(Items listed in a dataset)
※

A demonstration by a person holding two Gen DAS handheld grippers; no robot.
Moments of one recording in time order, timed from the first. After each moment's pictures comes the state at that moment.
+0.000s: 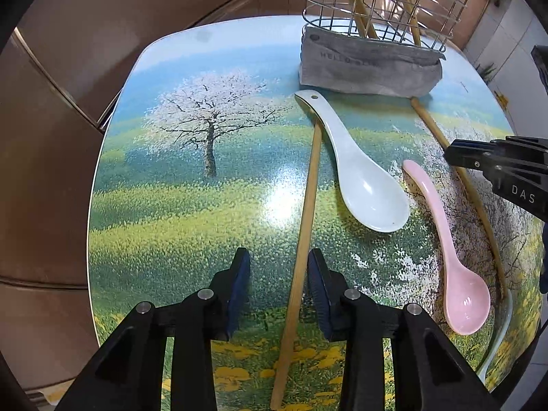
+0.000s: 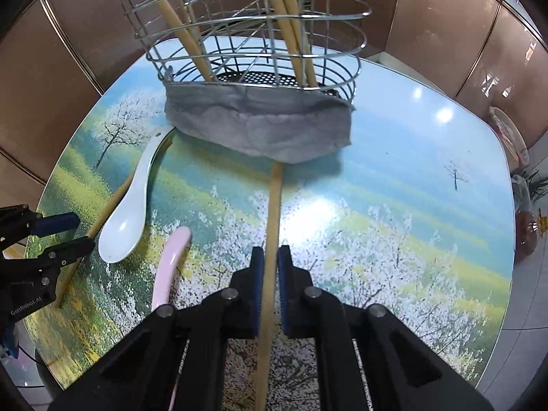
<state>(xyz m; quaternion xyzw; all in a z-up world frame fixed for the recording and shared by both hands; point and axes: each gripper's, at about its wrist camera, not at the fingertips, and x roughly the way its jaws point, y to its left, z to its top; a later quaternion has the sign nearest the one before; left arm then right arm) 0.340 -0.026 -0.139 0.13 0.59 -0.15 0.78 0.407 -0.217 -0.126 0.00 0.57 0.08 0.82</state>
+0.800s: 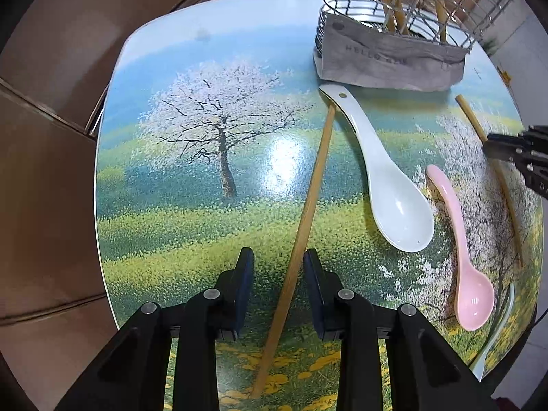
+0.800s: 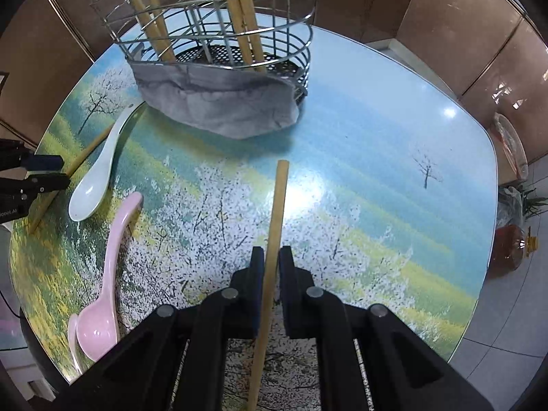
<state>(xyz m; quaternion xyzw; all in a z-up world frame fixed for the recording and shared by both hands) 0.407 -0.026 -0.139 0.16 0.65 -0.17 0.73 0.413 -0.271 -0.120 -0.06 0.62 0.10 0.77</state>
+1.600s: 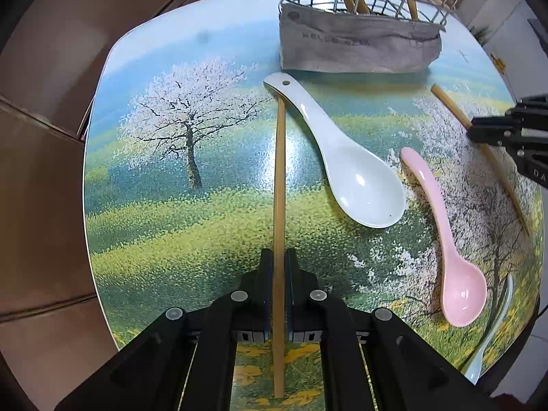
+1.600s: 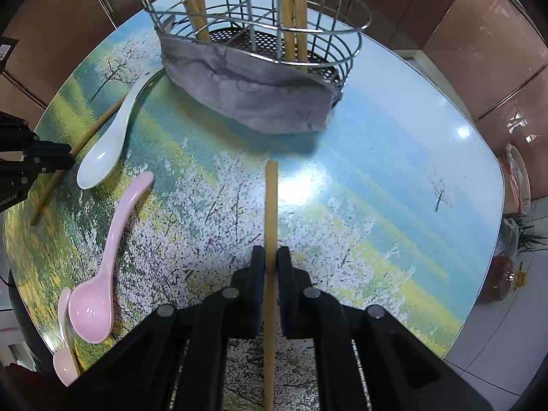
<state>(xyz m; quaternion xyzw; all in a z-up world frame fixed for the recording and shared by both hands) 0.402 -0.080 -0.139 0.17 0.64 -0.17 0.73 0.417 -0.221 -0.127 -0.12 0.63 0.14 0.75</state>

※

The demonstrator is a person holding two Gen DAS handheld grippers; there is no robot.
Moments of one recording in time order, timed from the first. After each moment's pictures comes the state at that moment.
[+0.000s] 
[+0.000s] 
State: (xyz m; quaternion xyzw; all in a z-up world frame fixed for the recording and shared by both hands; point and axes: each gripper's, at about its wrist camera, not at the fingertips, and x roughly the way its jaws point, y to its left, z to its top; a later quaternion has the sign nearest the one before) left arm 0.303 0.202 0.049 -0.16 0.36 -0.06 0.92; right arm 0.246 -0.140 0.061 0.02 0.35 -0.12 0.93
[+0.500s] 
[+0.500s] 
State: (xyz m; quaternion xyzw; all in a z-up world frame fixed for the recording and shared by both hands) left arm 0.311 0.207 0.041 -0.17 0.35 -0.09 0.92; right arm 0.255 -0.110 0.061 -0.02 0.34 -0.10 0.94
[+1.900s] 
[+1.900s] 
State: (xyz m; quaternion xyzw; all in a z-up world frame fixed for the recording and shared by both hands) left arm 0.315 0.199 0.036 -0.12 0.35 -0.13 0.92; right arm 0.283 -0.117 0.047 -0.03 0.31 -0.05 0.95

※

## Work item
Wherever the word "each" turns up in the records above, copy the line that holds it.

## Response to this exercise
Moments of one recording in time order, timed from the first. After each moment's pictures comes the state at that moment.
<state>(xyz m; quaternion xyzw; all in a z-up world frame fixed for the recording and shared by both hands; point and axes: each gripper's, at about its wrist camera, not at the fingertips, and x roughly the way its jaws point, y to its left, z to its top; a later quaternion has the sign nearest the one before; left arm then right arm) 0.340 -0.026 -0.139 0.13 0.59 -0.15 0.78 0.407 -0.217 -0.126 0.00 0.57 0.08 0.82</state>
Moments of one recording in time order, timed from the first. After each moment's pictures comes the state at that moment.
State: (xyz m; quaternion xyzw; all in a z-up world frame fixed for the recording and shared by both hands; point and axes: each gripper's, at about its wrist camera, not at the fingertips, and x roughly the way its jaws point, y to its left, z to its top; a later quaternion has the sign nearest the one before) left arm 0.303 0.202 0.049 -0.16 0.36 -0.06 0.92; right arm 0.246 -0.140 0.061 0.02 0.35 -0.12 0.93

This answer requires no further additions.